__Directions for this task__: In the records below, the lines between the one holding "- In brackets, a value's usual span" and the one holding "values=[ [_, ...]", inclusive, are to be transcribed exactly; no pictures are to be included.

__Provided data__:
▬▬▬▬▬▬

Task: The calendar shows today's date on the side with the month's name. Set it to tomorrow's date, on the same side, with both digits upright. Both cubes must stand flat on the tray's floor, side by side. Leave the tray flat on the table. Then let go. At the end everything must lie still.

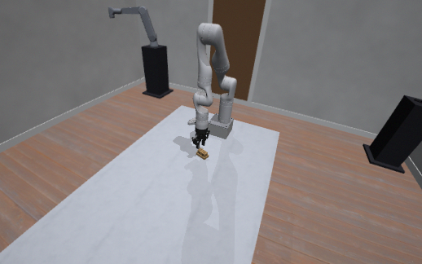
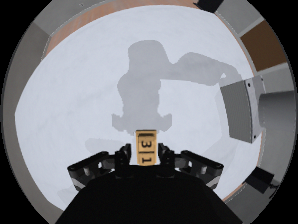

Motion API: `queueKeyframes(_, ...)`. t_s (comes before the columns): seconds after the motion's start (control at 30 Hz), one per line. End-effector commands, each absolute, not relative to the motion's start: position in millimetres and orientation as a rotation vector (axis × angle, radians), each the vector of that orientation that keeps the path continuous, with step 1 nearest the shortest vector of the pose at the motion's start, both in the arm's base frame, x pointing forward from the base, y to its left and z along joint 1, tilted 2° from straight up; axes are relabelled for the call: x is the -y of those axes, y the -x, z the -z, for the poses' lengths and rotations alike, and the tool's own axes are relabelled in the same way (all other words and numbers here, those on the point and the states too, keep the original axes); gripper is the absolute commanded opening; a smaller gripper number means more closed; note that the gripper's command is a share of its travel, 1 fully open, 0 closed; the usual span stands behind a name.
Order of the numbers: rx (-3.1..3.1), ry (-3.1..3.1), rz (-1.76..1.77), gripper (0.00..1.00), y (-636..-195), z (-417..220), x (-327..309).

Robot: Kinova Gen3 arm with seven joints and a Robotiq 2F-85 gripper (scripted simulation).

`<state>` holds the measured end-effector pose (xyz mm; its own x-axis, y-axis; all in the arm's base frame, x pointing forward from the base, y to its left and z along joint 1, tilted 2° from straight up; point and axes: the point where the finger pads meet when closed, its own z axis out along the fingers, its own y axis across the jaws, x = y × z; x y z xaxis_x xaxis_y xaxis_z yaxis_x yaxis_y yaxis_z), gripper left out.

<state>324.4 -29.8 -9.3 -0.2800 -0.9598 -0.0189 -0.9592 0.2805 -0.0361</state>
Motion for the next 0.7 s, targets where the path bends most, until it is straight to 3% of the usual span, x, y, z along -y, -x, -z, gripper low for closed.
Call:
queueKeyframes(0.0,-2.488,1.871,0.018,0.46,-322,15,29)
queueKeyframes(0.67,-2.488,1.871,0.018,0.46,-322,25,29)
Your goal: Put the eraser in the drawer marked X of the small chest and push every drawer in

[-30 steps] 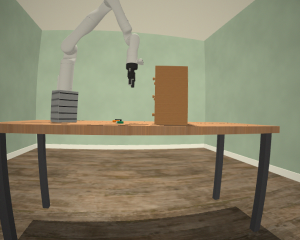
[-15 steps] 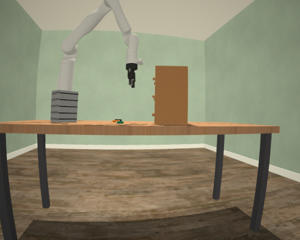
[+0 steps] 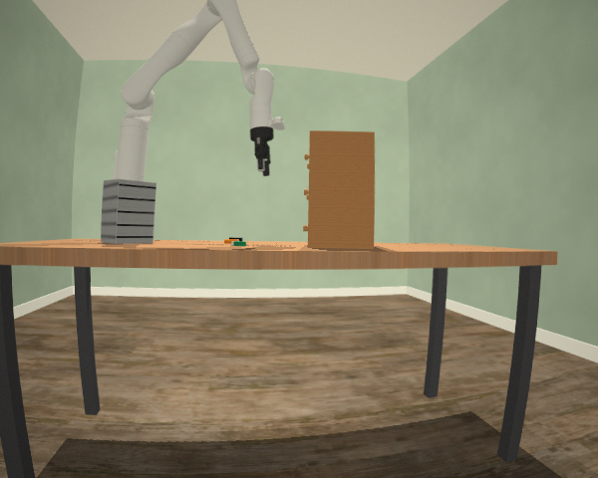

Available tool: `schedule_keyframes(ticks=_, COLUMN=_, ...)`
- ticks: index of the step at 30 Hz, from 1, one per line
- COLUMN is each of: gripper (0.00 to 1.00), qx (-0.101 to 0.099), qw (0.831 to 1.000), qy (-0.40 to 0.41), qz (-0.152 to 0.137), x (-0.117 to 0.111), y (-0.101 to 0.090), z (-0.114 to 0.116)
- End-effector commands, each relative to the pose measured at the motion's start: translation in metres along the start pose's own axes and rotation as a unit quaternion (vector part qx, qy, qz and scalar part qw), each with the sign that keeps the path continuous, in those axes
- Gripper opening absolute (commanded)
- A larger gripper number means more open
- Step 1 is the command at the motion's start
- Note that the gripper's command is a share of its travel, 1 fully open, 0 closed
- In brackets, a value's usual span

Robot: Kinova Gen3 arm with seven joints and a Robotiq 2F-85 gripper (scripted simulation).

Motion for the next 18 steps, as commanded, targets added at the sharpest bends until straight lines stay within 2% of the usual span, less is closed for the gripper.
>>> schedule_keyframes(ticks=1, gripper=1.0, qx=-0.001, qw=1.0, qy=-0.003, qz=0.005, x=0.0015, y=0.0001, z=-0.0016)
schedule_keyframes(ticks=18, gripper=1.0, qx=-0.011, qw=0.999, qy=-0.003, qz=0.043, x=-0.0021, y=0.0071, z=-0.0027)
Point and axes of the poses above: the point where the finger pads meet when closed, its own y axis out along the fingers, its own z axis across the jaws, x = y × z, the point moved 1 cm from there along -y, back along the fingers, and after that the axes turned 14 degrees about y, right-handed, at the moved point
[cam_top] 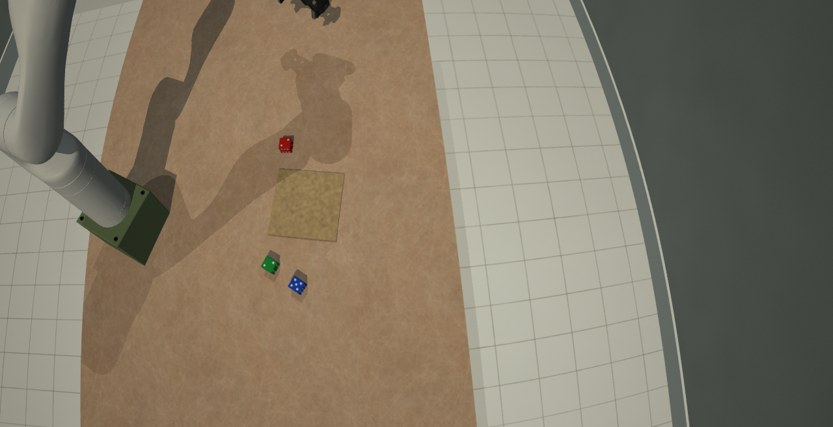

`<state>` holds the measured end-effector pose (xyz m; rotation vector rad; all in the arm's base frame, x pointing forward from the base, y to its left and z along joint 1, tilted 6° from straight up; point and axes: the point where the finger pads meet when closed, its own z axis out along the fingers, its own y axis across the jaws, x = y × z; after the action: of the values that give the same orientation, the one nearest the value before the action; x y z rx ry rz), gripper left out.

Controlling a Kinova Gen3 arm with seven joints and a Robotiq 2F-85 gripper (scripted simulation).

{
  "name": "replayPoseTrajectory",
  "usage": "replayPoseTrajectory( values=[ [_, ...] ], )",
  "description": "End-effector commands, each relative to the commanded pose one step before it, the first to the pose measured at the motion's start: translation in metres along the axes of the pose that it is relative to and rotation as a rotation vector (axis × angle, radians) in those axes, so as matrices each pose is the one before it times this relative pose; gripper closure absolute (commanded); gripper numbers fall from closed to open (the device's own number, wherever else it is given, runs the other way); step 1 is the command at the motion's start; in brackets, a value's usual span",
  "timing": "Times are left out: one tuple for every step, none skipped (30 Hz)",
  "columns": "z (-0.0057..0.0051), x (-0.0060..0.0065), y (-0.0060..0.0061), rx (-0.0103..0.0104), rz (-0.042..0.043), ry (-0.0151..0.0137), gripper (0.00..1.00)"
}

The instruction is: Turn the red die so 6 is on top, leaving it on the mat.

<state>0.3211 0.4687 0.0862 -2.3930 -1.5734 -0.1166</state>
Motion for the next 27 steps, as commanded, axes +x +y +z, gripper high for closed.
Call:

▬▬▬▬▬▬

__Answer to the exercise__:
- In brackets, a value's usual span

Robot: Kinova Gen3 arm with seven joints and a Robotiq 2F-85 gripper (scripted simulation).

Motion for the next 18 steps, as commanded, targets added at the sharpest bends until straight lines stay within 2% of the usual span, less is closed for the gripper.
>>> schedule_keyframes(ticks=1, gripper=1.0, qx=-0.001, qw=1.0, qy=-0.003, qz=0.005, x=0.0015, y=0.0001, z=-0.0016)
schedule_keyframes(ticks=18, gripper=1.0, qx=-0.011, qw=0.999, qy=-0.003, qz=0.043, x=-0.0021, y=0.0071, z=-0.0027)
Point and axes of the poses above: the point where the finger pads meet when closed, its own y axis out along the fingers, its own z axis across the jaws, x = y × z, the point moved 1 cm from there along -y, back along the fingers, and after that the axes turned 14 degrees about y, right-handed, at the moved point
[cam_top] 

`<state>` holds the measured end-effector pose (xyz m; rotation vector rad; all in the arm's base frame, x pointing forward from the base, y to its left and z along joint 1, tilted 6° from straight up; point and axes: the point where the finger pads meet when closed, its own z axis out along the fingers, its own y axis across the jaws, x = y × z; after the action: of the values that give the same orientation, the one nearest the value before the action; x y z rx ry rz), gripper left out.

Controlling a Kinova Gen3 arm with seven joints and a Robotiq 2F-85 gripper (scripted simulation).

{
  "name": "replayPoseTrajectory",
  "usage": "replayPoseTrajectory( values=[ [_, ...] ], )",

The response to this exercise has been given in full.